I am creating a front-end for a large db (10 million lines). The data is the use of water for cargo of different companies, and the table looks something like this:
id | company_id | datetime | reading | used | cost ============================================================= 1 | 1 | 2012-01-01 00:00:00 | 5000 | 5 | 0.50 2 | 1 | 2012-01-01 00:01:00 | 5015 | 15 | 1.50 ....
In the interface, users can choose how they want to view data, for example: 6 hourly increments, daily increments, monthly, etc. What would be the best way to do this quickly. Given such large changes in data and the number of views of one data set, caching query data in memcahce or something similar is almost pointless, and there is no way to collect data earlier, because there are too many variables.
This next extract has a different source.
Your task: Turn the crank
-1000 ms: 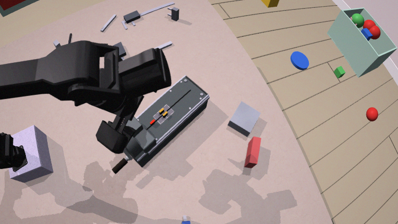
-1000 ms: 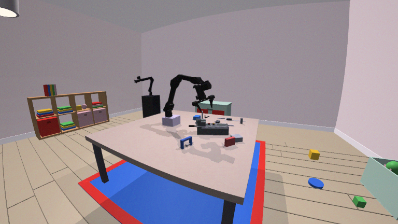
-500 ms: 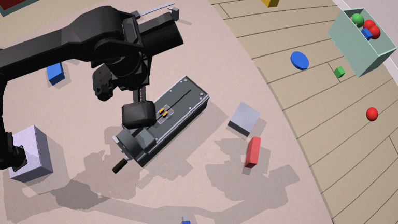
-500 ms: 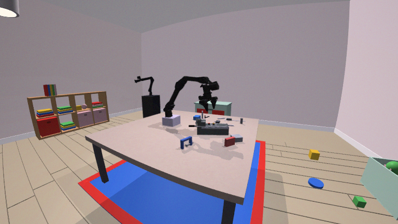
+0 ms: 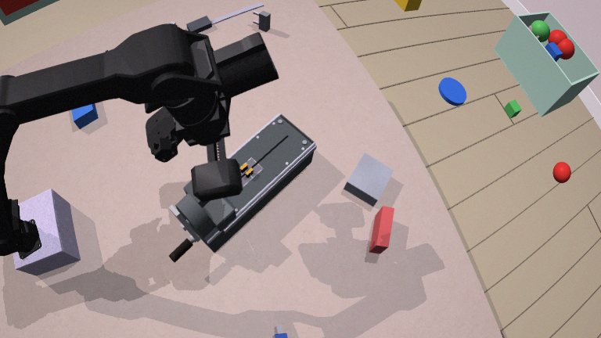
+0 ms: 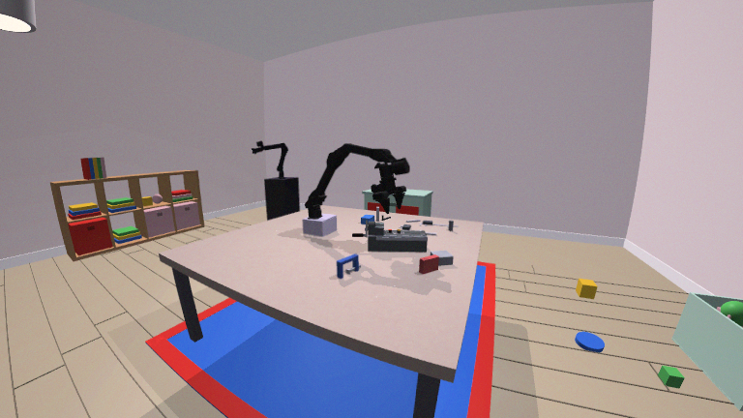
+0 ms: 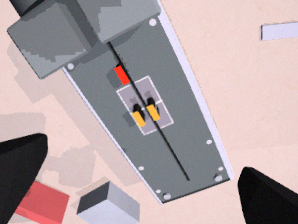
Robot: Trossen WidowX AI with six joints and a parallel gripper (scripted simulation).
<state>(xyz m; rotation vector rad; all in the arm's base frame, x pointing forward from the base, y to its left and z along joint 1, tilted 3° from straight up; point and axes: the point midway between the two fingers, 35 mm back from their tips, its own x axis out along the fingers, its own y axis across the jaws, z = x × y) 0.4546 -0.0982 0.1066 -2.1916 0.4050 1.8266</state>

I suggested that using some kind of aggregation table agregate would work with tables like readings , readings_6h , readings_1d with exactly the same structure, just grouped.
If this is a viable solution, the best way to keep pivot tables to date and accuracy. In addition to the data coming from meters, the table is read only. Users never need to update or write.
Possible solutions include:
1) stick to queries with group / aggregate functions on the fly
2) make the main choice and save
SELECT `company_id`, CONCAT_WS(' ', date(`datetime`), '23:59:59') AS datetime, MAX(`reading`) AS reading, SUM(`used`) AS used, SUM(`cost`) AS cost FROM `readings` WHERE `datetime` > '$lastUpdateDateTime' GROUP BY `company_id`
3) re-updating the key (do not know how aggregation will be performed here, also make sure that the data is accurate, not counted twice or missing lines.
INSERT INTO `readings_6h` ... SELECT FROM `readings` .... ON DUPLICATE KEY UPDATE .. calculate...
4) other ideas / recommendations?
I am currently doing option 2, which takes about 15 minutes to fill in rows + - 100k in + - 30k rows in 4 tables (_6h, _1d, _7d, _1m, _1y)
TL; DR. What is the best way to view / store aggregated data for multiple reports that cannot be cached efficiently.